3. The volume allocation management apparatus according to claim 2, wherein the subsystem divider uses a subsystem defined as each of sets of common parts capable of traversing the same type of resource along a resource path from each volume as a start point in the system configuration of the past processing system and the new processing system.

4. The volume allocation management apparatus according to claim 3, wherein, when a resource is capable of being traversed from a plurality of volumes in the subsystem is nearer to another volume than to one volume as a start point, the subsystem divider removes the resource from a subsystem including the one volume as a start point.

5. The volume allocation management apparatus according to claim 1, wherein the load predictor extracts at least one actual value from load information about a past volume used by the past processing system determined to be similar and predicts load information about the new volume based on statistics information about an extracted actual value.

6. The volume allocation management apparatus according to claim 1, wherein the system configuration information about one of the past processing system and the new processing system includes configuration information about middleware configuring one of the past processing system and the new processing system and volume configuration information in a storage system used by one of the past processing system and the new processing system.

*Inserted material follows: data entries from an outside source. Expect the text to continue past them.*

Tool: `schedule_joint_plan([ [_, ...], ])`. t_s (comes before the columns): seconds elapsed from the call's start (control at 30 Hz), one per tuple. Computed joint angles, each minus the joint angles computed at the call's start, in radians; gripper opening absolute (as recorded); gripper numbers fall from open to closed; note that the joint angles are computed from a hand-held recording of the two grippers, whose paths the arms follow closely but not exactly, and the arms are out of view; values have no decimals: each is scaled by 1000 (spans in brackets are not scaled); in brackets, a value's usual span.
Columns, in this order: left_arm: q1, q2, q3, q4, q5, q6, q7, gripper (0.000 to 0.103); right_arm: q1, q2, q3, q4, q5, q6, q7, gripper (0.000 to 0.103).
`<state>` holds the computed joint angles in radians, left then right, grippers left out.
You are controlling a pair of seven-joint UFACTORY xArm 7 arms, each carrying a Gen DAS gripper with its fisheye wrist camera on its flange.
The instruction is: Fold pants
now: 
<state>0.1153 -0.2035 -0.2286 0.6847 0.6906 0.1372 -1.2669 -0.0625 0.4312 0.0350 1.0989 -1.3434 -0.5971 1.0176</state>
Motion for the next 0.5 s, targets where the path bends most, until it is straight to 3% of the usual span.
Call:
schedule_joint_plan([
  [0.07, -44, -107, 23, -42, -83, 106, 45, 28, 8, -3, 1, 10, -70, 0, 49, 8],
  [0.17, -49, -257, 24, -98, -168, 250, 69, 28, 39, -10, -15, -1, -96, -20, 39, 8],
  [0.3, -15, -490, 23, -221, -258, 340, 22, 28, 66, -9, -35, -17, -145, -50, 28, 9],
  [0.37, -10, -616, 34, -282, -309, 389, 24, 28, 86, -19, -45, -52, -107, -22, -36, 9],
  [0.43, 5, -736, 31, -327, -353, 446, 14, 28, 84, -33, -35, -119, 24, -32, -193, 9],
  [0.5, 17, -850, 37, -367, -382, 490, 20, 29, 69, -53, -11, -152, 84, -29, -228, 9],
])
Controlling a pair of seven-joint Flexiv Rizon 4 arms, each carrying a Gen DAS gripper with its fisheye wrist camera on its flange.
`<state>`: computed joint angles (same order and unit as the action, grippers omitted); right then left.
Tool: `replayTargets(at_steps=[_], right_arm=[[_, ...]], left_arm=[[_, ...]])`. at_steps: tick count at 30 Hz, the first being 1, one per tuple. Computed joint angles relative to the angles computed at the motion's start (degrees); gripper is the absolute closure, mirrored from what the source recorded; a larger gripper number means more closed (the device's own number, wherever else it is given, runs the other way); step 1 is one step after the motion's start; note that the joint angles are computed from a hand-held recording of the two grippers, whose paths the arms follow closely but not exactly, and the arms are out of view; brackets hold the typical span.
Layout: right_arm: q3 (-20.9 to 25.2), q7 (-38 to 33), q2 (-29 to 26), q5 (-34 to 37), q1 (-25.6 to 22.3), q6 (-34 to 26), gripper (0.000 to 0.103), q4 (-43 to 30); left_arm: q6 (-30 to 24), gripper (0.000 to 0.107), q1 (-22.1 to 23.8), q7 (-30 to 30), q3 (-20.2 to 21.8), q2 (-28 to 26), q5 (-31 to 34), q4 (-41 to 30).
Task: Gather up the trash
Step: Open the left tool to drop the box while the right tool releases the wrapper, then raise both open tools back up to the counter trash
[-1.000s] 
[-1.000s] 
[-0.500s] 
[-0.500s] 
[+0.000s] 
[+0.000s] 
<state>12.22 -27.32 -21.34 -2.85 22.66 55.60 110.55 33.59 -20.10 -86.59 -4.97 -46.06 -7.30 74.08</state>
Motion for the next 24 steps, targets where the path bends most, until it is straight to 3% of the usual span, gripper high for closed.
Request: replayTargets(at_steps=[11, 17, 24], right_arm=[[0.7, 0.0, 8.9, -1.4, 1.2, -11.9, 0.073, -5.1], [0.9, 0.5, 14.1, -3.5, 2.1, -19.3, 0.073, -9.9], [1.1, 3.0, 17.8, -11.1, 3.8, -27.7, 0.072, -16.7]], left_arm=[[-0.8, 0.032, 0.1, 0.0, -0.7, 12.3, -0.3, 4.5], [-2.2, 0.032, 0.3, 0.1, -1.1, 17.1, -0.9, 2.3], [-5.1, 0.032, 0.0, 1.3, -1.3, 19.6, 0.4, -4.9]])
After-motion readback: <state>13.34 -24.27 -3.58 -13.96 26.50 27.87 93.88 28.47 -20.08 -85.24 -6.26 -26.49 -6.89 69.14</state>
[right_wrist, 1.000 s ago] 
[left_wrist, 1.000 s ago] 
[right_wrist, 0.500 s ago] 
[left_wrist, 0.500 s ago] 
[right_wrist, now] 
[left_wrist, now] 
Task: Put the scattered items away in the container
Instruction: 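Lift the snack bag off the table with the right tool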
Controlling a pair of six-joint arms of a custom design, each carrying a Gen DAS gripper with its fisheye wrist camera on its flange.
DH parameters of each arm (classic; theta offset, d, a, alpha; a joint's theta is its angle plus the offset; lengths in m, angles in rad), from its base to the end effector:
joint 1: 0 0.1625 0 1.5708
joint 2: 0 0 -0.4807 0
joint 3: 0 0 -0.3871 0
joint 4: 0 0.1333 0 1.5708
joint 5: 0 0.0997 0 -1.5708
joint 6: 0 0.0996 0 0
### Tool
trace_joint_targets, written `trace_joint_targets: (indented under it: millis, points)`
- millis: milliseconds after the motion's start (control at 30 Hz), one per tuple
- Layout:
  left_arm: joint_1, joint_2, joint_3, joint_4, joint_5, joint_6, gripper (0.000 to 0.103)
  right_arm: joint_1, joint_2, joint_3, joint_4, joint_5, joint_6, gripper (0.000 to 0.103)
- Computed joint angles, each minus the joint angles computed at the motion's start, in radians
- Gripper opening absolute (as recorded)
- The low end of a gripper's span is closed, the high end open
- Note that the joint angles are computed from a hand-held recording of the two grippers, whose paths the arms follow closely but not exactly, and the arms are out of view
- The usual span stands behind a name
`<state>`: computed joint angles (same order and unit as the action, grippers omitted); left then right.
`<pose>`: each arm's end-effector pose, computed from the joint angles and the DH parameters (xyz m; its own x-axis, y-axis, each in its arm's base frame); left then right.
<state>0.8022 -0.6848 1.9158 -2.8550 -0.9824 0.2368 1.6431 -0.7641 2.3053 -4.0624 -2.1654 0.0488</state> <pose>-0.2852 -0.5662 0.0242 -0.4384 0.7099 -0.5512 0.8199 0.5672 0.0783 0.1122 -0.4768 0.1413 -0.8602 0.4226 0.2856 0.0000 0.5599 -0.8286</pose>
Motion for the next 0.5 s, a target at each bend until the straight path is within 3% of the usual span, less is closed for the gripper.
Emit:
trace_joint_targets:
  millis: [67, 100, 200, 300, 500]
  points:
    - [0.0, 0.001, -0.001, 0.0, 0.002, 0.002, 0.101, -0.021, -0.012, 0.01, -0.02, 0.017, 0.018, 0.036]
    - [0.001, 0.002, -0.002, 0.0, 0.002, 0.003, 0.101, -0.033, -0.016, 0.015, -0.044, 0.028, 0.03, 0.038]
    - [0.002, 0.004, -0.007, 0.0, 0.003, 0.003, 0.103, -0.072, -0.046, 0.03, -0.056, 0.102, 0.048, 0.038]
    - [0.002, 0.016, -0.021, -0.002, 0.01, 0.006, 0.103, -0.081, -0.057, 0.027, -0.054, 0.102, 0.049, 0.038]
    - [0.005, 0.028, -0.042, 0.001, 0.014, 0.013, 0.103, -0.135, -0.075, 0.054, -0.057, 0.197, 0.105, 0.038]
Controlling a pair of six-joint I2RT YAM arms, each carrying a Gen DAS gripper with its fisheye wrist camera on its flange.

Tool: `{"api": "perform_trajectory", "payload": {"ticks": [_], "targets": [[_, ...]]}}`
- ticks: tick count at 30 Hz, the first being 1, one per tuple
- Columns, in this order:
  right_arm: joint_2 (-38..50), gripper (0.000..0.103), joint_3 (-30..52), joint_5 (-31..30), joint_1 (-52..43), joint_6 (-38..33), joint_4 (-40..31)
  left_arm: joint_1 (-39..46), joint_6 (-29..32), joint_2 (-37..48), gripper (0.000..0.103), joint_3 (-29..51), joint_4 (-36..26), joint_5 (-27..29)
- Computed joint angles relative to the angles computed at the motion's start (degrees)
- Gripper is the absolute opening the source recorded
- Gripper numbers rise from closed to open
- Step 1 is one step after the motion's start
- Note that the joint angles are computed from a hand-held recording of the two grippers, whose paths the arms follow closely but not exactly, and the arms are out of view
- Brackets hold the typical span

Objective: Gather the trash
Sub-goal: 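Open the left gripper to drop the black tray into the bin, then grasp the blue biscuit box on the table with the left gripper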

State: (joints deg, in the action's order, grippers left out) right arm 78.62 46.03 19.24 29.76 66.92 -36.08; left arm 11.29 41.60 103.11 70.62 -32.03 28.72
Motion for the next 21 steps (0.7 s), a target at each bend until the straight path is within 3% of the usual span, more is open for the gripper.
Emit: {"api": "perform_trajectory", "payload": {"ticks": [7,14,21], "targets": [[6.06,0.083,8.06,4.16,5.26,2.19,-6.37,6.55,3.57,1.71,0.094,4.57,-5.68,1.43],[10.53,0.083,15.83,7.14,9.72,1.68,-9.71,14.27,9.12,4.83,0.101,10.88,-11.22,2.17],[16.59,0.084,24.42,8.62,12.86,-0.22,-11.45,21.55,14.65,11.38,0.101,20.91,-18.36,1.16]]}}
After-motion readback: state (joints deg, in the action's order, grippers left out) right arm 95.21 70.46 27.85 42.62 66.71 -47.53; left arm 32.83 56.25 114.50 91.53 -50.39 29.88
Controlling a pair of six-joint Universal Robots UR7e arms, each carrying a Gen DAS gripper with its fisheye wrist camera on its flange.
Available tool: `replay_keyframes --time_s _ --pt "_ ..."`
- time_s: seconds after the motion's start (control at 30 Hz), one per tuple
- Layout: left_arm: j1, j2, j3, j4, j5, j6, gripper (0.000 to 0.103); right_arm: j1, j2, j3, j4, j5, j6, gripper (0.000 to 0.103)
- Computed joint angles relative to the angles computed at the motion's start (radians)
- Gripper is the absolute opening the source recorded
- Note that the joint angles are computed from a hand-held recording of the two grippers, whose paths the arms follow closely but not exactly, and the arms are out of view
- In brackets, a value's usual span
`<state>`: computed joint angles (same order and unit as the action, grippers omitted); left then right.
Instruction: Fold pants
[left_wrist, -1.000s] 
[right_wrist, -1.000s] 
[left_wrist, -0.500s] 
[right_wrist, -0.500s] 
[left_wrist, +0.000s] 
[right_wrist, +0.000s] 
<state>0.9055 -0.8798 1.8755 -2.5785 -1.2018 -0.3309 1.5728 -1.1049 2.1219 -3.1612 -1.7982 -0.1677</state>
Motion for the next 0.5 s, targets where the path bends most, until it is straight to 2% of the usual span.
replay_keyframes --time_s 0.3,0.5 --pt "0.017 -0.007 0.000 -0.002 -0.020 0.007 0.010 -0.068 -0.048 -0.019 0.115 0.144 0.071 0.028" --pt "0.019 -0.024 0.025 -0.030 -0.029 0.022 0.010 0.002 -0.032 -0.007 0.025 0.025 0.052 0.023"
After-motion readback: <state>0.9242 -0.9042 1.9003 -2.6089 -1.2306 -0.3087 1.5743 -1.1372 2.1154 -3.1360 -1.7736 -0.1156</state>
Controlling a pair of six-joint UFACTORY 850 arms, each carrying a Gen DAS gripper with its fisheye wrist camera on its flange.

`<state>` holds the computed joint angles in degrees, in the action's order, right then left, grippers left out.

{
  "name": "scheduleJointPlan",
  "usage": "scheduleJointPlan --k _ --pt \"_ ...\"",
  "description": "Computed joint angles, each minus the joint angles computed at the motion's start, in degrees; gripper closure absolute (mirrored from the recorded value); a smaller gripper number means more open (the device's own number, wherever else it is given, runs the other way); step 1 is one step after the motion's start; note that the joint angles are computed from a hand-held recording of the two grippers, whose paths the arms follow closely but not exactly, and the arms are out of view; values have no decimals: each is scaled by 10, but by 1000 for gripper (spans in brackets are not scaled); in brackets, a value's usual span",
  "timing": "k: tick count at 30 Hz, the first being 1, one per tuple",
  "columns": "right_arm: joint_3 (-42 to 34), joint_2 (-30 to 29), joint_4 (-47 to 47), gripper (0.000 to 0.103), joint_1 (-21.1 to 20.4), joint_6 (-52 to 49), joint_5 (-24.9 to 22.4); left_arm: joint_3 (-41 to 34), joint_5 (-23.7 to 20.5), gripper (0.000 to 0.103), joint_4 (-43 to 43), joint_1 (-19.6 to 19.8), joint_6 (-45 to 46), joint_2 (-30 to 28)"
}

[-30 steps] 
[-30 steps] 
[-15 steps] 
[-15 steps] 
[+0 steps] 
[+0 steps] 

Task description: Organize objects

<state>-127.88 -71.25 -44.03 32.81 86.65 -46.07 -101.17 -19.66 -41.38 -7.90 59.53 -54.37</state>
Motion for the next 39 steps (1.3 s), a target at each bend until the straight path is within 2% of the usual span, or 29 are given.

7. The volume allocation management apparatus according to claim 2, wherein, when a match is found in feature items for a plurality of subsystems in each of the past processing system and the new processing system, the similarity determiner assumes a plurality of subsystems having a matching feature item to be one subsystem and determines the similarity based on the number of subsystems in the past processing system and the new processing system.

8. The volume allocation management apparatus according to claim 7, wherein the similarity determiner determines similarity to be a lowest value when the number of subsystems differs in the past processing system and the new processing system.

9. A volume allocation management method using a volume allocation management apparatus that manages allocation of a volume in a storage system configured by a plurality of general-purpose server nodes, comprising:

acquiring system configuration information in a past processing system using a past volume and acquiring performance information about the past volume in the past processing system;

acquiring system configuration information about a new processing system using a new volume;

determines a past processing system similar to a system configuration of the new processing system based on system configuration information about the past processing system; and

predicting load information about the new volume based on performance information about a past volume used by a past processing system determined to be similar and determining an allocation plan for the new volume based on prediction contents of the load information.

10. A volume allocation management program performed by a computer configuring a volume allocation management apparatus that manages allocation of a volume in a storage system configured by a plurality of general-purpose server nodes, the volume allocation management program allowing the computer to function as:

a configuration information acquirer that acquires system configuration information about a new processing system using a new volume;

a similar system determiner that determines a past processing system similar to a system configuration of the new processing system based on system configuration information about the past processing system;

a load predictor that predicts load information about the new volume based on performance information about a past volume used by a past processing system determined to be similar; and

an allocation plan determiner that determines an allocation plan for the new volume based on prediction contents of the load information.